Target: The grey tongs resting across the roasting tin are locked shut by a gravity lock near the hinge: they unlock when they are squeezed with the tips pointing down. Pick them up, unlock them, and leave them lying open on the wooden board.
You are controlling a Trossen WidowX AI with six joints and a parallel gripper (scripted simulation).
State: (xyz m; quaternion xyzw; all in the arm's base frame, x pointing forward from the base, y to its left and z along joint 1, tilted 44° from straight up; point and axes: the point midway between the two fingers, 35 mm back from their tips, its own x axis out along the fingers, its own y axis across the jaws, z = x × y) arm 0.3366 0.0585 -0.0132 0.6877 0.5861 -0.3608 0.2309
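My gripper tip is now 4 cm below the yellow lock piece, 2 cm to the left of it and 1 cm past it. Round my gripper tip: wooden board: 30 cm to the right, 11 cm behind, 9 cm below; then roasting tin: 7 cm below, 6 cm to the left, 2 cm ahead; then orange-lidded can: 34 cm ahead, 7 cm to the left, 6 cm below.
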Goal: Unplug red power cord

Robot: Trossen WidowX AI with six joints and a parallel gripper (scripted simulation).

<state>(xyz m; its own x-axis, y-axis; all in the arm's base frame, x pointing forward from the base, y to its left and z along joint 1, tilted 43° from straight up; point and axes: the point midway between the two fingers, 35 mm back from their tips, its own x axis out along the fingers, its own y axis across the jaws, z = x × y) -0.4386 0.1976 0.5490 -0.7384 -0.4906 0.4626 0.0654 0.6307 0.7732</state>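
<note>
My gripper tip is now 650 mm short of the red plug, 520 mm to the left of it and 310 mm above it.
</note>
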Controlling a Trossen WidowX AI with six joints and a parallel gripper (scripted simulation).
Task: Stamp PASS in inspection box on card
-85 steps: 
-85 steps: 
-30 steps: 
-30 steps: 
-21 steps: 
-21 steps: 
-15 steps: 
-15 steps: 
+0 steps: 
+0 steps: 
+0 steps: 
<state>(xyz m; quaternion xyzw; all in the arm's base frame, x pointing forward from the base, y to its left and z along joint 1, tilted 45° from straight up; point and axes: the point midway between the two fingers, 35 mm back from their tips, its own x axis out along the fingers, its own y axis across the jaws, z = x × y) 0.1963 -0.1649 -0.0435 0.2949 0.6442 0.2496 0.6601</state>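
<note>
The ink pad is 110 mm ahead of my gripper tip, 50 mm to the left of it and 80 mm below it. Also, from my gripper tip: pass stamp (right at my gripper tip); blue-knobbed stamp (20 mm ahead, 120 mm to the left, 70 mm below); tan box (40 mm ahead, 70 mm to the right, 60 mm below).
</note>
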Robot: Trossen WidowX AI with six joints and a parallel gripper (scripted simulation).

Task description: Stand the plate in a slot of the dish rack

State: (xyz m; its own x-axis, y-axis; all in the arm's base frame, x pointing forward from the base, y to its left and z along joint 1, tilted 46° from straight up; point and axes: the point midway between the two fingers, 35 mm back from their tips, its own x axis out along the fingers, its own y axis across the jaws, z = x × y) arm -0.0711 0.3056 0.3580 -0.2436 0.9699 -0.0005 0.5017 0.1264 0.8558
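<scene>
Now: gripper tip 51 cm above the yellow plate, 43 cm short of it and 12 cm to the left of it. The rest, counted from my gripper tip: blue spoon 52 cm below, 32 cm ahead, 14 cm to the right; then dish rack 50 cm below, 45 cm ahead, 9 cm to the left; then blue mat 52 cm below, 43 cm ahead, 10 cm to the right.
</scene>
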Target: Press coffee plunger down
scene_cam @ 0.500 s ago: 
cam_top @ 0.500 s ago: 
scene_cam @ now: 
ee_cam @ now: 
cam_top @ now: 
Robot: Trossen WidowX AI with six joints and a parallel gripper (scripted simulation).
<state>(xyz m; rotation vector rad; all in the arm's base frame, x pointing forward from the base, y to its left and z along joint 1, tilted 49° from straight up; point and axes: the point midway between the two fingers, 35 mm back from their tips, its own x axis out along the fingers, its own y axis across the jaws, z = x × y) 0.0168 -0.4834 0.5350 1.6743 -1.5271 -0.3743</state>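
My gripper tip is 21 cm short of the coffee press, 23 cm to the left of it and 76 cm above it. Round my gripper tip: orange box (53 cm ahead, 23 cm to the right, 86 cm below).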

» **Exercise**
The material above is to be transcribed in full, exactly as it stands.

» **Task answer**
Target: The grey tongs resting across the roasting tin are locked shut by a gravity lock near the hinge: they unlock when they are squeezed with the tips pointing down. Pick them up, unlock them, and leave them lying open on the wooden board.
You are controlling a Trossen WidowX AI with six joints and a parallel gripper (scripted simulation).
State: (xyz m; quaternion xyzw; all in the arm's base frame, x pointing forward from the base, y to its left and z along joint 1, tilted 44° from straight up; point and axes: the point midway between the two fingers, 35 mm back from their tips, its own x axis out along the fingers, its own y axis across the jaws, z = x × y) arm 0.3366 0.0585 -0.0132 0.6877 0.5861 -0.3608 0.2309
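My gripper tip is now 4 cm below the yellow lock piece, 2 cm to the left of it and 1 cm past it. Round my gripper tip: wooden board: 30 cm to the right, 11 cm behind, 9 cm below; then roasting tin: 7 cm below, 6 cm to the left, 2 cm ahead; then orange-lidded can: 34 cm ahead, 7 cm to the left, 6 cm below.
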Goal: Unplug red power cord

Robot: Trossen WidowX AI with six joints and a parallel gripper (scripted simulation).

<state>(xyz m; its own x-axis, y-axis; all in the arm's base frame, x pointing forward from the base, y to its left and z along joint 1, tilted 43° from straight up; point and axes: the point midway between the two fingers, 35 mm back from their tips, its own x axis out along the fingers, its own y axis across the jaws, z = x × y) -0.4386 0.1976 0.5490 -0.7384 -0.4906 0.4626 0.0654 0.6307 0.7732</state>
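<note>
My gripper tip is now 650 mm short of the red plug, 520 mm to the left of it and 310 mm above it.
</note>
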Controlling a Trossen WidowX AI with six joints and a parallel gripper (scripted simulation).
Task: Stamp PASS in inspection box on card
-85 steps: 
-85 steps: 
-30 steps: 
-30 steps: 
-21 steps: 
-21 steps: 
-15 steps: 
-15 steps: 
+0 steps: 
+0 steps: 
+0 steps: 
<state>(xyz m; quaternion xyzw; all in the arm's base frame, x pointing forward from the base, y to its left and z along joint 1, tilted 45° from straight up; point and axes: the point midway between the two fingers, 35 mm back from their tips, its own x axis out along the fingers, its own y axis across the jaws, z = x × y) 0.1963 -0.1649 -0.0435 0.2949 0.6442 0.2496 0.6601</state>
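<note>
The ink pad is 110 mm ahead of my gripper tip, 50 mm to the left of it and 80 mm below it. Also, from my gripper tip: pass stamp (right at my gripper tip); blue-knobbed stamp (20 mm ahead, 120 mm to the left, 70 mm below); tan box (40 mm ahead, 70 mm to the right, 60 mm below).
</note>
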Robot: Trossen WidowX AI with six joints and a parallel gripper (scripted simulation).

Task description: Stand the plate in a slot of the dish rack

State: (xyz m; its own x-axis, y-axis; all in the arm's base frame, x pointing forward from the base, y to its left and z along joint 1, tilted 46° from straight up; point and axes: the point midway between the two fingers, 35 mm back from their tips, its own x axis out along the fingers, its own y axis across the jaws, z = x × y) arm -0.0711 0.3056 0.3580 -0.2436 0.9699 -0.0005 0.5017 0.1264 0.8558
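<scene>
Now: gripper tip 51 cm above the yellow plate, 43 cm short of it and 12 cm to the left of it. The rest, counted from my gripper tip: blue spoon 52 cm below, 32 cm ahead, 14 cm to the right; then dish rack 50 cm below, 45 cm ahead, 9 cm to the left; then blue mat 52 cm below, 43 cm ahead, 10 cm to the right.
</scene>
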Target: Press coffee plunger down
scene_cam @ 0.500 s ago: 
cam_top @ 0.500 s ago: 
scene_cam @ now: 
ee_cam @ now: 
cam_top @ now: 
Robot: Trossen WidowX AI with six joints and a parallel gripper (scripted simulation).
<state>(xyz m; rotation vector rad; all in the arm's base frame, x pointing forward from the base, y to its left and z along joint 1, tilted 49° from straight up; point and axes: the point midway between the two fingers, 35 mm back from their tips, its own x axis out along the fingers, its own y axis across the jaws, z = x × y) 0.0168 -0.4834 0.5350 1.6743 -1.5271 -0.3743</state>
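My gripper tip is 21 cm short of the coffee press, 23 cm to the left of it and 76 cm above it. Round my gripper tip: orange box (53 cm ahead, 23 cm to the right, 86 cm below).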

The output requires nothing else.